What needs to be done >>
Practice item. Set the material below down again exactly, with no pictures.

The data >>
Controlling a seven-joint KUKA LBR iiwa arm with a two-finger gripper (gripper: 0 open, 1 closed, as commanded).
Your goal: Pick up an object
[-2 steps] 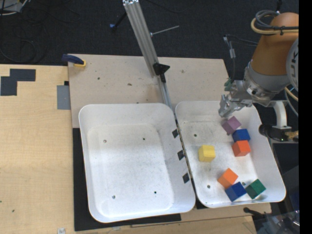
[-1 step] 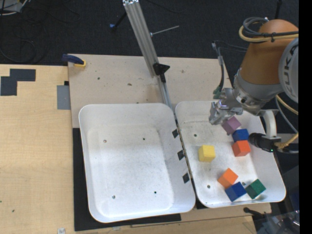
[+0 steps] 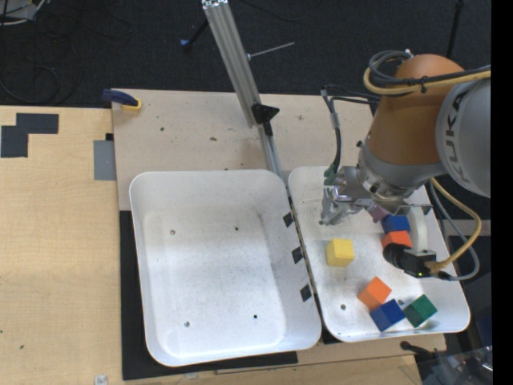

Solution >>
Controlling a seven-joint KUKA LBR iiwa arm with a two-finger gripper (gripper: 0 open, 1 closed, as commanded).
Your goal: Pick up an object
[-2 steps] 
[-1 step] 
[+0 steps] 

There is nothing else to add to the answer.